• [Exercise instructions]:
Include in the output the line containing "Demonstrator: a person" and each subsequent line of the records, through the end, transcribed exactly. Add nothing else.
═════ Given information
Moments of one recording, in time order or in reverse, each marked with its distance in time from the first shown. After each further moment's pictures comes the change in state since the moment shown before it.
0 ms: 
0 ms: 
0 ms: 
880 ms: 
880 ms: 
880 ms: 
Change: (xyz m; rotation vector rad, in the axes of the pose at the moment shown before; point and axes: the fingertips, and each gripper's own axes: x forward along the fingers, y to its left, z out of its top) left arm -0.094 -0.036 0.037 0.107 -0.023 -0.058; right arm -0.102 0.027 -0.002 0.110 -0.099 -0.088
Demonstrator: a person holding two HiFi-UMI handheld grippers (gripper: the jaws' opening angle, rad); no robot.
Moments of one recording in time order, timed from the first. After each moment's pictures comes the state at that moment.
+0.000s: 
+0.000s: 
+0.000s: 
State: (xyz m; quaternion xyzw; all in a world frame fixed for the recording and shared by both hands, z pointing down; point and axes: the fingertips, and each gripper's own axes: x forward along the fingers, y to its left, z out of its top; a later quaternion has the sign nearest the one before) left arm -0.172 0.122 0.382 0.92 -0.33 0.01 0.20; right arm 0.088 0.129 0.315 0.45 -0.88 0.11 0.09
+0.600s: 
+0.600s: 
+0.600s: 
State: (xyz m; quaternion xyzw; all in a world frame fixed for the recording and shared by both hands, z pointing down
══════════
• [Response below]:
Demonstrator: a person holding two HiFi-UMI handheld grippers (gripper: the jaws' opening angle, rad); no robot.
Moments of one recording in time order, timed from the first. After each moment's pictures comes the state at that moment.
+0.000s: 
+0.000s: 
+0.000s: 
State: (xyz m; quaternion xyzw; all in a world frame fixed for the recording and shared by both hands, z pointing down; point and axes: the fingertips, and each gripper's own axes: x forward along the fingers, y to its left, z out of its top; a later quaternion has the sign nearest the one before) left arm -0.172 0.122 0.382 0.92 -0.33 0.01 0.20; right arm 0.088 0.129 0.315 0.45 -0.88 0.11 0.09
+0.600s: 
+0.600s: 
+0.600s: 
State: (xyz m; quaternion xyzw; all in a world frame fixed for the recording and shared by both hands, z pointing down

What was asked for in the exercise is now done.